What is needed |
Keep the wording of every entry exactly as it is while leaving the pictures out of your copy.

Collected data entries |

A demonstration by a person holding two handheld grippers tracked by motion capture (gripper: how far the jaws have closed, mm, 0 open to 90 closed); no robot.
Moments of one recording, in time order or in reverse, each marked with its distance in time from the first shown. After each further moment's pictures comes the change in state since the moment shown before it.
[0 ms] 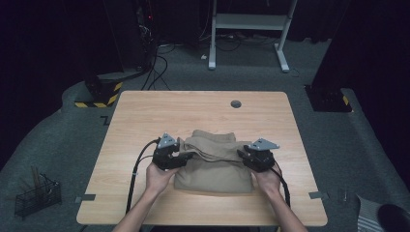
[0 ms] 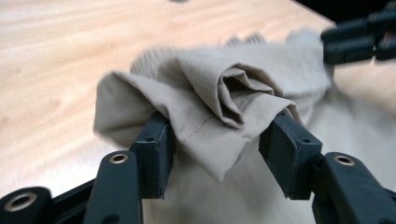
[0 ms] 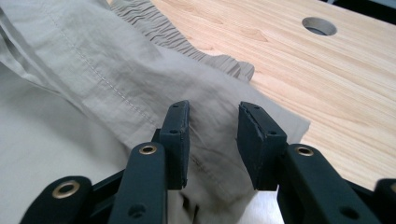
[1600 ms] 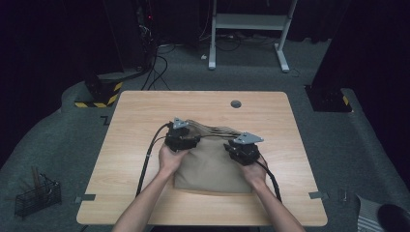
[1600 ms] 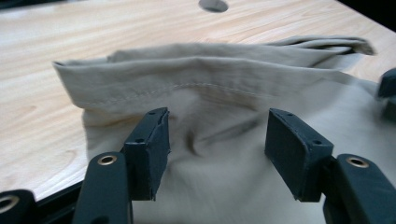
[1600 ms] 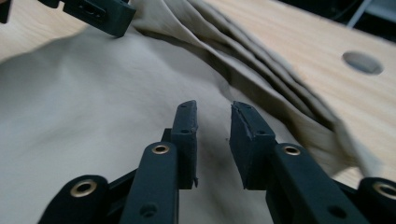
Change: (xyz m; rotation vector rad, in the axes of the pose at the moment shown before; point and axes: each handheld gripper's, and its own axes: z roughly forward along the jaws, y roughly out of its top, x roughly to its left) left arm 0.022 0.025 0.064 0.043 0.119 -0.025; right arm 0.020 0.025 0.036 -0.044 0.058 -0.023
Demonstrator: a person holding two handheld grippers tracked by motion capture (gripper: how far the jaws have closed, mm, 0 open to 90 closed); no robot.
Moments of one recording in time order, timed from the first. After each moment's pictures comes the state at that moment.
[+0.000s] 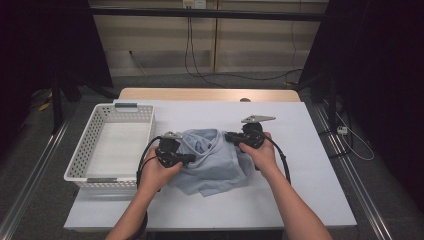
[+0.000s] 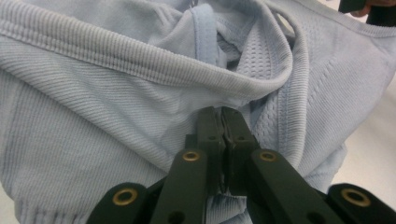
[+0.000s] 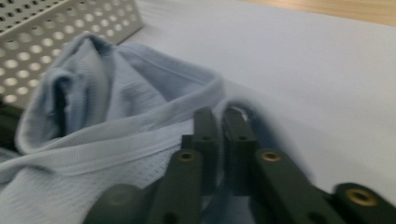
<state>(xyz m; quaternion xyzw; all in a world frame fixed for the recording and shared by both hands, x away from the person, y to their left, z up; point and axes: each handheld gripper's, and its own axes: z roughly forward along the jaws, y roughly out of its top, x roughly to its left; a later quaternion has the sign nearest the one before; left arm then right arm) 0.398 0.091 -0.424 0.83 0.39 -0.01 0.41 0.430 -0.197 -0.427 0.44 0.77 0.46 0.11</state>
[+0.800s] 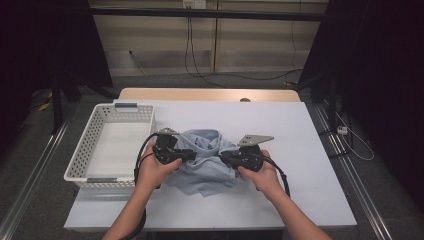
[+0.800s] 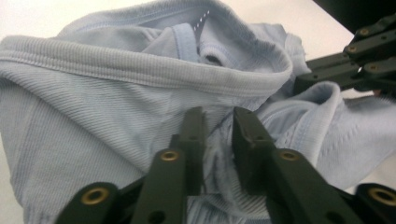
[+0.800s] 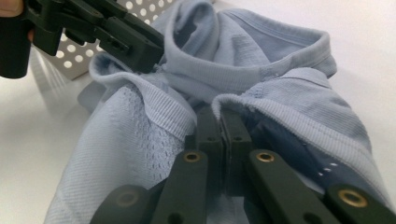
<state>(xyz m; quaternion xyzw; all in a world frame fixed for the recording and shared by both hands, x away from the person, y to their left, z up) 0.402 0.096 -0.413 0.81 0.40 -0.01 0.43 0.366 -0.181 -0.428 0.36 0.80 0.47 0.09</state>
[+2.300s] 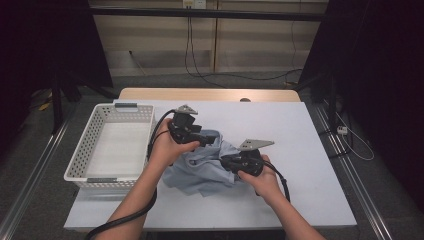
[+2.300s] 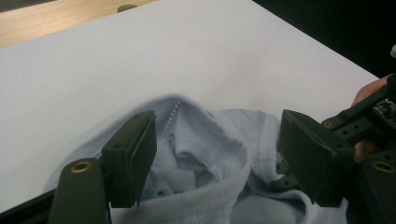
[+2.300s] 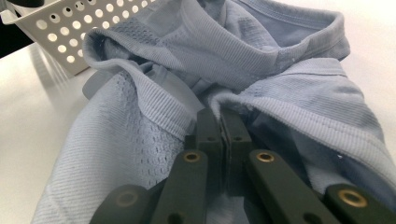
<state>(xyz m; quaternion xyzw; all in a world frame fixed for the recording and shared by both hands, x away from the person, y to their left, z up) 0.435 0.047 -0.364 0.83 0.33 0.03 0.45 0.357 -0.181 -0.436 0.38 0.79 0.47 0.07</state>
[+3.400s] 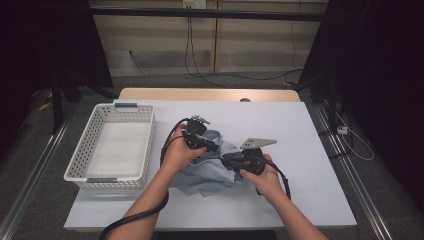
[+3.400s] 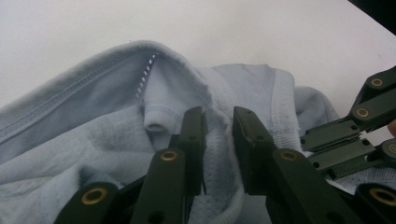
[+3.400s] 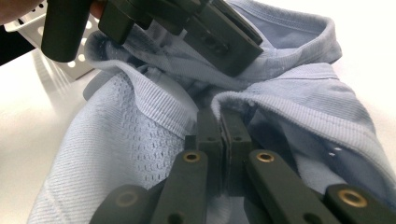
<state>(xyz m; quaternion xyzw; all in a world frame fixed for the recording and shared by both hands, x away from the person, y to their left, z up) 0.441 0.023 -0.403 0.86 0.34 -0.02 0.38 0.358 -0.186 -0.435 0.38 0.79 0.48 0.07</state>
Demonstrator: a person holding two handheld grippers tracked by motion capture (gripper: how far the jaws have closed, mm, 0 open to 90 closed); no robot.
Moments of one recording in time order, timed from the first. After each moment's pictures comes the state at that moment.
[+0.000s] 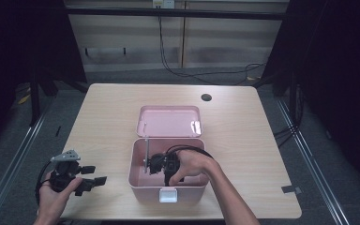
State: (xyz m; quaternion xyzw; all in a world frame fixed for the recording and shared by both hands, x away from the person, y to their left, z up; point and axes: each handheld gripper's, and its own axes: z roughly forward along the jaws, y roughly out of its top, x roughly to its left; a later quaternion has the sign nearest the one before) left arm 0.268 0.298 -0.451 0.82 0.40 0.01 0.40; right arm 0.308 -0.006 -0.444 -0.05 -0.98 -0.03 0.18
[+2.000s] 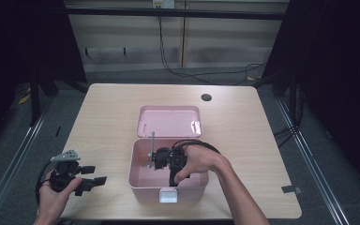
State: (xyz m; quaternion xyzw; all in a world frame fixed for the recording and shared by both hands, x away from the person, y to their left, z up) left arm 0.269 0.298 -0.451 0.83 0.40 0.01 0.40; right arm 0.301 -0.022 -0.404 -0.06 -0.99 -0.05 0.16
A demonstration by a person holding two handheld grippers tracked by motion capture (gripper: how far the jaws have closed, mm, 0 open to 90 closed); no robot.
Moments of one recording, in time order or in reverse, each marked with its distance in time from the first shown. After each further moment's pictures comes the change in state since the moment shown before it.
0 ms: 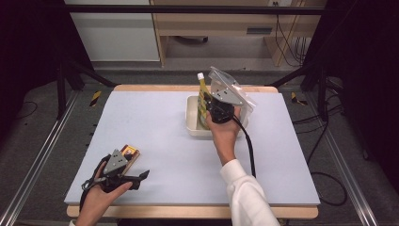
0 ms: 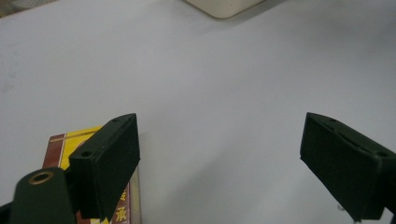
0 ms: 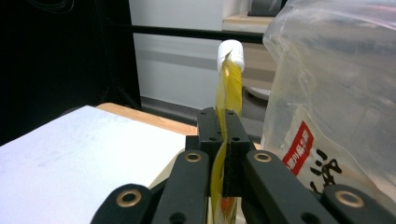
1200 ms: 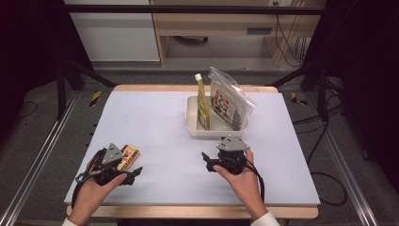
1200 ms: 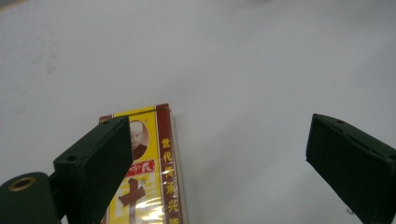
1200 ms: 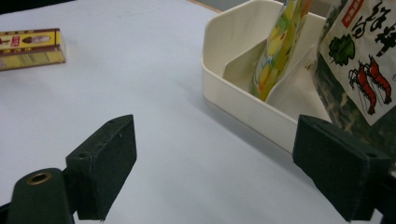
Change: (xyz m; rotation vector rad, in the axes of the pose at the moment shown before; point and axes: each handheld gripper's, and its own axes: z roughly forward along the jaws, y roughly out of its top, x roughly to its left) left arm 0.019 0.017 -0.008 0.177 0.069 -0.002; right arm 0.021 -0.078 -0.107 0.282 0.174 -0.182
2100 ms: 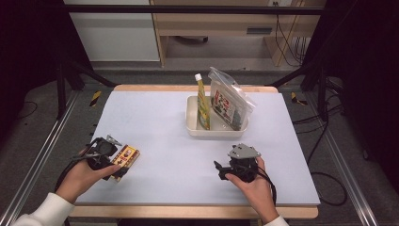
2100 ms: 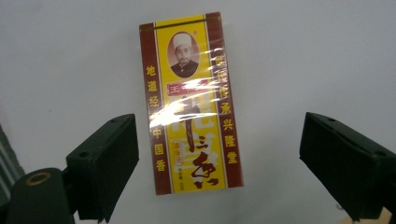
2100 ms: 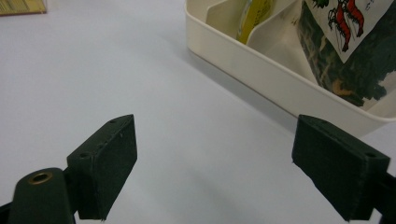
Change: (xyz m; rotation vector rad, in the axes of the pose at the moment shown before) left arm 0.032 0.023 0.000 0.439 0.019 -0.045; right arm -0.016 -0.030 -0.018 0.092 -0.016 -0.024
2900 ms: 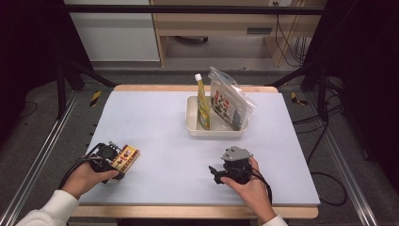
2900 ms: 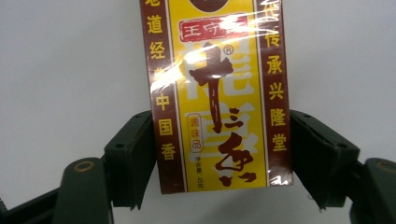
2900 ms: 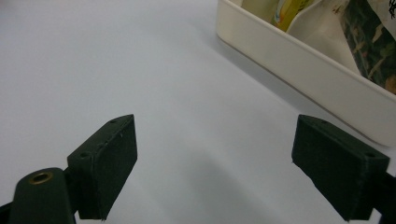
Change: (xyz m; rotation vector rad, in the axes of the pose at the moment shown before) left arm 0.014 -0.012 0.037 0.136 -0.026 -0.041; right arm 0.012 -0.001 0.010 0.040 0.072 -0.030
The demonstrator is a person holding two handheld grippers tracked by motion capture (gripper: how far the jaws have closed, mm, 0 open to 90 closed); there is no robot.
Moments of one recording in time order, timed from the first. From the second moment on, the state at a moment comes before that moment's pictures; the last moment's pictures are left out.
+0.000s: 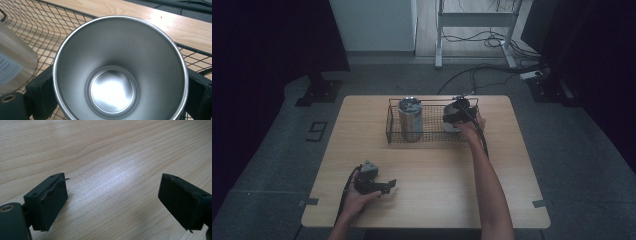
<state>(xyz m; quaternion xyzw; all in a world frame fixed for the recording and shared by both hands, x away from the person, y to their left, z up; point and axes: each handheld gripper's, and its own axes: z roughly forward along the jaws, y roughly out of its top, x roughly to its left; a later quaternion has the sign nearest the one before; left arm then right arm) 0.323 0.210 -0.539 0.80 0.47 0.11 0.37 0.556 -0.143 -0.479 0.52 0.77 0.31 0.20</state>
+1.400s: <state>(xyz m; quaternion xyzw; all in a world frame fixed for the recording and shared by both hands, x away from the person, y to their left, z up) 0.322 0.213 -0.535 0.79 0.47 0.12 0.38 0.492 -0.167 -0.440 0.50 0.72 0.42 0.23</state>
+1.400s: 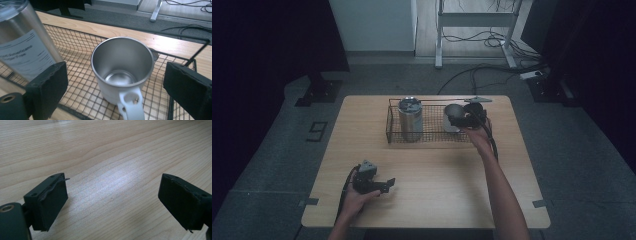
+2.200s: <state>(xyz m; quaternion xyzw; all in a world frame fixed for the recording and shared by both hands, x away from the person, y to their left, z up) 0.322 0.211 -0.538 0.79 0.47 0.12 0.37 0.396 -0.212 -0.460 0.47 0.72 0.45 0.22</state>
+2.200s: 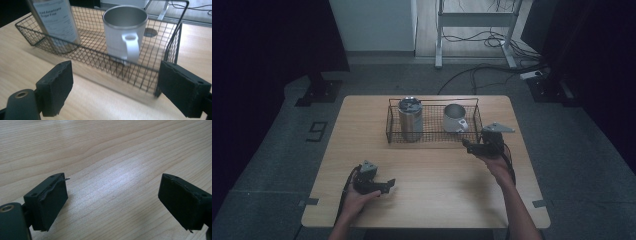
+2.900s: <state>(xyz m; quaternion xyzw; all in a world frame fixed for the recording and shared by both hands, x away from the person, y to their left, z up) 0.322 0.212 -0.540 0.79 0.48 0.12 0.37 0.339 -0.224 -0.522 0.48 0.73 0.43 0.20</state>
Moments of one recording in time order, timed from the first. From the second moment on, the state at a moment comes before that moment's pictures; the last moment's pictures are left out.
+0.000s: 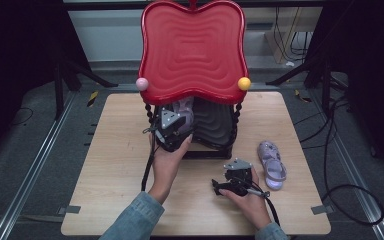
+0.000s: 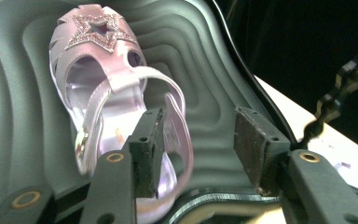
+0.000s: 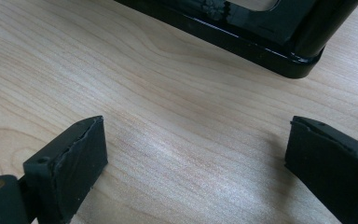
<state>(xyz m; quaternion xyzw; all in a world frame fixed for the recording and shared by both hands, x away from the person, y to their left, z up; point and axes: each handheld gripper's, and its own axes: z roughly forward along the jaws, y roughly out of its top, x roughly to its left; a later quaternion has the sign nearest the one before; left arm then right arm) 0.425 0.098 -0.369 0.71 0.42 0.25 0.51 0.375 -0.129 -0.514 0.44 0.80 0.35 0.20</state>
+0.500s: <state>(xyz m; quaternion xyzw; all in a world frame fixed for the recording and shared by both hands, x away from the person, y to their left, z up) 0.381 0.132 -0.369 0.74 0.39 0.22 0.51 0.372 -0.131 -0.509 0.44 0.80 0.35 0.20</state>
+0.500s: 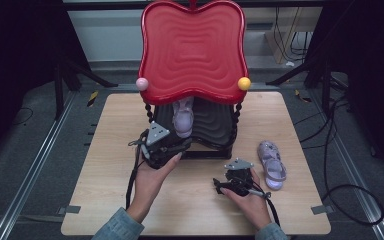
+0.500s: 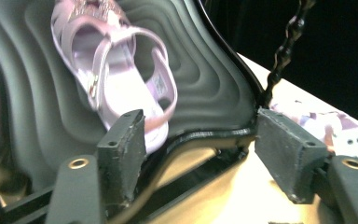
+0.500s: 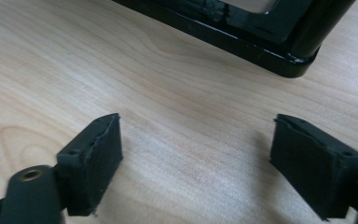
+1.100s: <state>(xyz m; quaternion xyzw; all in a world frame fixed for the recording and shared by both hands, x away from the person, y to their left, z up) 0.366 0.228 -0.436 0.71 0.48 0.22 0.46 0.367 -0.206 -0.405 0.47 0.78 0.32 0.27</state>
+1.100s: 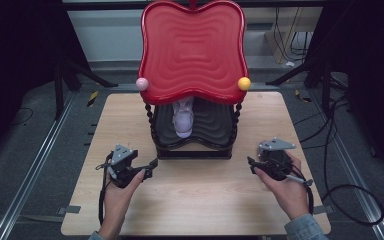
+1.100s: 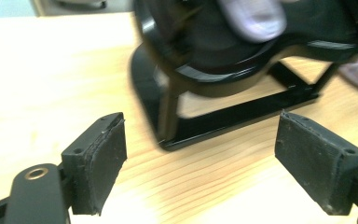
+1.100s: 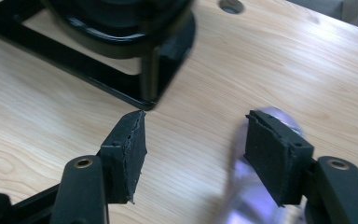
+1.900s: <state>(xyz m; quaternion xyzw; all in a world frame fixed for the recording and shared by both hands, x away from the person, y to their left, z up) 0.371 0.269 -0.479 0.71 0.52 0.27 0.38 0.376 -0.291 -0.401 0.55 0.78 0.23 0.19</state>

Exercise solution |
A demonstration by a person holding two handheld grippers tracked by motion capture (gripper: how far the jaws have closed, mm, 0 open to 90 closed); no robot.
Moments of one recording, in time order or in reverse, each marked with its distance in time from the first shown. After each further moment's pictures comes the change in state since the moment shown before it.
[0 ms] 
[0 ms] 
[0 ms] 
[1600 ms] 
[1600 ms] 
[1600 ms] 
Change: (xyz m; rotation vector rad, in the axes of the pose at the moment shown before; point and axes: each handheld gripper's, and its own axes: z roughly forward along the jaws, y roughly out of its top, x roughly to its left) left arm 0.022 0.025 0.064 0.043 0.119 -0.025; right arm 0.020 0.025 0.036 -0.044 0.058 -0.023
Demonstrator: a person holding two handheld grippers tracked by motion capture (gripper: how far the jaws have closed, mm, 0 open to 90 closed); no robot.
Moments of one recording in time order, timed from the first. After each moment's pictures comes the state at that moment.
[+0.000s] 
[+0.000s] 
[+0.000s] 
<state>(xyz m; quaternion xyzw; all in a world frame fixed for the recording and shared by both hands, x away from the person, y to their left, z up; point and axes: each handheld gripper's, and its own axes: z roughly forward along the jaws, y roughly out of its top, x roughly to its left; a later quaternion has the sign nearest the one before; left arm then right arm) 0.398 0.091 -0.424 0.83 0.39 -0.01 0.41 0.430 -0.197 -0.427 0.44 0.77 0.46 0.11</state>
[+0.800s] 
[+0.800s] 
[+0.800s] 
<state>(xyz m; quaternion xyzw; all in a world frame fixed for the recording and shared by both hands, x away from the person, y to their left, z up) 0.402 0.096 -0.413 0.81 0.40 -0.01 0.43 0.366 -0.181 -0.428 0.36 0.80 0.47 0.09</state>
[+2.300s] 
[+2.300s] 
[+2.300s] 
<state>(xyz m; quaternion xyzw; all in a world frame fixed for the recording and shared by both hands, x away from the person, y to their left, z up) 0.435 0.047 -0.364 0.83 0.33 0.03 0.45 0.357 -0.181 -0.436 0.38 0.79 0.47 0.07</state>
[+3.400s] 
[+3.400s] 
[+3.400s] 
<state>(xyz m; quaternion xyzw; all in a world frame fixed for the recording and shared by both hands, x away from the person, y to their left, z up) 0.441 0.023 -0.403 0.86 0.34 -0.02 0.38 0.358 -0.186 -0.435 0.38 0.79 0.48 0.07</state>
Demonstrator: a person holding two handheld grippers tracked by motion capture (gripper: how far the jaws have closed, mm, 0 open to 90 closed); no robot.
Moments of one recording in time order, timed from the first. After each moment's pictures comes the state at that moment.
[+0.000s] 
State: (xyz m; quaternion xyzw; all in a world frame fixed for the recording and shared by both hands, x away from the person, y to their left, z up; point and axes: each handheld gripper's, and its own axes: z roughly forward along the jaws, y roughly out of its top, x roughly to its left; a later quaternion has the sign nearest the one before) left arm 0.268 0.298 -0.451 0.82 0.40 0.01 0.40; right arm 0.308 -0.006 -0.444 -0.05 -0.98 -0.03 0.18
[+2.000s] 
State: (xyz m; quaternion xyzw; all in a world frame fixed for the recording and shared by both hands, x away from the person, y to their left, z up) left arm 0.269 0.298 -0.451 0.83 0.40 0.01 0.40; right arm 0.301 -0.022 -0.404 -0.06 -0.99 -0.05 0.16
A demonstration by a person holding two handheld grippers tracked by motion capture (gripper: how far the jaws have closed, mm, 0 open to 90 closed); no robot.
Moments of one recording, in time order or in reverse, each marked with its distance in time from the first shown. After each further moment's pictures comes the change in state since the moment shown before it.
0 ms: 
0 ms: 
0 ms: 
1200 ms: 
1200 ms: 
1200 ms: 
Change: (xyz m; rotation vector rad, in the axes of the pose at the moment shown before; point and axes: each handheld gripper's, and its own axes: z roughly forward along the jaws, y roughly out of its top, x roughly to its left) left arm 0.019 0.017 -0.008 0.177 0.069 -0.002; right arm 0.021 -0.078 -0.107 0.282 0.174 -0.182
2100 ms: 
2100 ms: 
2100 ms: 
Change: (xyz m; rotation vector rad, in the axes of the pose at the moment shown before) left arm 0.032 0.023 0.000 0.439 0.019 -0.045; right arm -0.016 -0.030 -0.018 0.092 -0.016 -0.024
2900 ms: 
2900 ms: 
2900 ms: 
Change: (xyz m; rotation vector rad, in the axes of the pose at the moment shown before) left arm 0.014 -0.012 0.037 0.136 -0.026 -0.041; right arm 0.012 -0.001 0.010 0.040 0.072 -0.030
The demonstrator is a person holding two handheld grippers tracked by motion capture (gripper: how far the jaws have closed, mm, 0 open to 90 closed); there is no robot.
Moments of one recording in time order, timed from the first. From the second moment on, the state at a moment comes before that moment's pictures; the last moment's pictures are left out.
+0.000s: 
<state>(xyz m; quaternion xyzw; all in a world frame fixed for the recording and shared by both hands, x away from the person, y to their left, z up; point and axes: each handheld gripper's, and its own axes: z roughly forward along the jaws, y roughly out of its top, x roughly to its left; a later quaternion has the sign nearest the one before; left arm then right arm) 0.323 0.210 -0.539 0.80 0.47 0.11 0.37 0.556 -0.143 -0.479 0.52 0.77 0.31 0.20</state>
+1.400s: <state>(xyz m; quaternion xyzw; all in a world frame fixed for the recording and shared by both hands, x away from the person, y to their left, z up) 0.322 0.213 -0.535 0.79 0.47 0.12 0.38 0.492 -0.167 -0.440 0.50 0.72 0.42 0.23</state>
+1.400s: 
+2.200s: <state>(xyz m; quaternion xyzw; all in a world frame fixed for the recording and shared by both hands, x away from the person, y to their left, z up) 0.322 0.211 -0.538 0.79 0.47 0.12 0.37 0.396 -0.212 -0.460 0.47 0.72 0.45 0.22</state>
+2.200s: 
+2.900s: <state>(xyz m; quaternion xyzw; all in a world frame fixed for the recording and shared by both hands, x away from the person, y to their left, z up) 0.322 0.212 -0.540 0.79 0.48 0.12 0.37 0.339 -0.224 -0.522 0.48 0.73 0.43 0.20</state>
Moments of one recording in time order, timed from the first. From the second moment on, the state at a moment comes before that moment's pictures; the last moment's pictures are left out.
+0.000s: 
+0.000s: 
+0.000s: 
<state>(xyz m; quaternion xyzw; all in a world frame fixed for the recording and shared by both hands, x away from the person, y to their left, z up; point and axes: each handheld gripper's, and its own axes: z roughly forward along the jaws, y roughly out of its top, x roughly to its left; a later quaternion has the sign nearest the one before; left arm then right arm) 0.425 0.098 -0.369 0.71 0.42 0.25 0.51 0.375 -0.129 -0.514 0.44 0.80 0.35 0.20</state>
+0.500s: <state>(xyz m; quaternion xyzw; all in a world frame fixed for the recording and shared by both hands, x away from the person, y to their left, z up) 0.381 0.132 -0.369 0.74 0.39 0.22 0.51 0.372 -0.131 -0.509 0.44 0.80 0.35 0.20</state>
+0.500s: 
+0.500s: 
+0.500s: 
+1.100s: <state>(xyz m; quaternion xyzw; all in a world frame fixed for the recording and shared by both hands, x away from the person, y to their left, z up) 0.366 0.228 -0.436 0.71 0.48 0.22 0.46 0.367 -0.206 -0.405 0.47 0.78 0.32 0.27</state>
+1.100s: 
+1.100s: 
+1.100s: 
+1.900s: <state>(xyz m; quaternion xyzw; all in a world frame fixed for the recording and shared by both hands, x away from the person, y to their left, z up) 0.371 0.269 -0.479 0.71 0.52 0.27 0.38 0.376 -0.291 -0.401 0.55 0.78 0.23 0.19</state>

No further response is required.